(PROVIDED DATA begins)

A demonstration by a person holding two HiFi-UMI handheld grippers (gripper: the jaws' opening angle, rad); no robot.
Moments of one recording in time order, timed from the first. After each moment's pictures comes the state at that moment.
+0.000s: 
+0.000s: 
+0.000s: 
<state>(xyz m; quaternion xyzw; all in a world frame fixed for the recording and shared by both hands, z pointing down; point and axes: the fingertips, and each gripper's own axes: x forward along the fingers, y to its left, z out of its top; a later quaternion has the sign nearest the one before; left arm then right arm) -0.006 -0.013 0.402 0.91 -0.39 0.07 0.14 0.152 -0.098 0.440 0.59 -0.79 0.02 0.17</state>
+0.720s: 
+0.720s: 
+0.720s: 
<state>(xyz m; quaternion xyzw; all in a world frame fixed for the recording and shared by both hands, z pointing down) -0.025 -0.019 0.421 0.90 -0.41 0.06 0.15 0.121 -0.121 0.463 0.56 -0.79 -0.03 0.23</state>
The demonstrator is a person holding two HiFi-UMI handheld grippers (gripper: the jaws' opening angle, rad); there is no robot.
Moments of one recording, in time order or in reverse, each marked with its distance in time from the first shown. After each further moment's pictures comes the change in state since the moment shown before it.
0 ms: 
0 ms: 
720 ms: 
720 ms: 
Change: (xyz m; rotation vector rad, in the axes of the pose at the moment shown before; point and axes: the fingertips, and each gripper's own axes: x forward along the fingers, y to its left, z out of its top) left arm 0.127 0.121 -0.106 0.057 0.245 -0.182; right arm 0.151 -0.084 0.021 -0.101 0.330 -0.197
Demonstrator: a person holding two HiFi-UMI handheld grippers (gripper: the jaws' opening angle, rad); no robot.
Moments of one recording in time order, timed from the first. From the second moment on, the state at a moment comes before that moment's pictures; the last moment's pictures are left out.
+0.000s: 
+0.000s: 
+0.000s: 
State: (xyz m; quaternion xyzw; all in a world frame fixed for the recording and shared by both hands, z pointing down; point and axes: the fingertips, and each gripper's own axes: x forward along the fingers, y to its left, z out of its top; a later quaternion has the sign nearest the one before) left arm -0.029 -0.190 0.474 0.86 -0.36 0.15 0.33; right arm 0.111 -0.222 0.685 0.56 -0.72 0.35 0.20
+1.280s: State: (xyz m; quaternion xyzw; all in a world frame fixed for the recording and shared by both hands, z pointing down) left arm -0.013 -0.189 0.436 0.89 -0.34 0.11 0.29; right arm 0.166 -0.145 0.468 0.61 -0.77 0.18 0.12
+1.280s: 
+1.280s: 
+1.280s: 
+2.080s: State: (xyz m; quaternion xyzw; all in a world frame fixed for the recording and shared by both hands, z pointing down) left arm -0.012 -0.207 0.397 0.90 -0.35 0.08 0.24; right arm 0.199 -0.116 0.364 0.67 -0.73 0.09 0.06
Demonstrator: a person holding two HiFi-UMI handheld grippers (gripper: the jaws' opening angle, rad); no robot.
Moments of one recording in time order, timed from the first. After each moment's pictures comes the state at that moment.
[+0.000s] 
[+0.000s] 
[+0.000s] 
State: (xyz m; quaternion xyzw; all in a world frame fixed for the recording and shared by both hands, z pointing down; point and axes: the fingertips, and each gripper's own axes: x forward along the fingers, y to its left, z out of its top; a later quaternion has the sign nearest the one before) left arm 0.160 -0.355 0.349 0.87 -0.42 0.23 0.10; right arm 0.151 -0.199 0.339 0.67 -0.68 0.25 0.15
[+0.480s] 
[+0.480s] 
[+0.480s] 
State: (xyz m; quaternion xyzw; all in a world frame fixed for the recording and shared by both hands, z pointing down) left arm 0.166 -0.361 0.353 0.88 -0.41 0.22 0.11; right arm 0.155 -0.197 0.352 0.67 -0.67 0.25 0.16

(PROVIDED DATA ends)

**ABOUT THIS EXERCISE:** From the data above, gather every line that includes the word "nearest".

**WORKED SOLUTION:**
<state>(xyz m; quaternion xyzw; all in a world frame fixed for the recording and shared by both hands, z pointing down; point and axes: the fingertips, and each gripper's own axes: x forward along the fingers, y to its left, z out of its top; a later quaternion has the sign nearest the one before; left arm then right arm) -0.006 -0.013 0.402 0.91 -0.39 0.07 0.14 0.152 -0.098 0.440 0.59 -0.79 0.02 0.17</state>
State: (xyz m; quaternion xyzw; all in a world frame fixed for the recording and shared by both hands, z pointing down; point and axes: the fingertips, and each gripper's own axes: x forward along the fingers, y to its left, z out of its top; a later quaternion has the sign nearest the one before) left arm -0.029 -0.190 0.474 0.86 -0.36 0.15 0.33; right arm 0.111 -0.222 0.685 0.56 -0.72 0.35 0.20
State: (xyz m; quaternion xyzw; all in a world frame fixed for the recording and shared by both hands, z pointing down; point and axes: the fingertips, and each gripper's own axes: x forward along the fingers, y to its left, z out of its top; a later quaternion has the sign nearest the one before) left arm 0.160 -0.355 0.349 0.87 -0.42 0.23 0.10; right arm 0.151 -0.199 0.339 0.67 -0.68 0.25 0.15

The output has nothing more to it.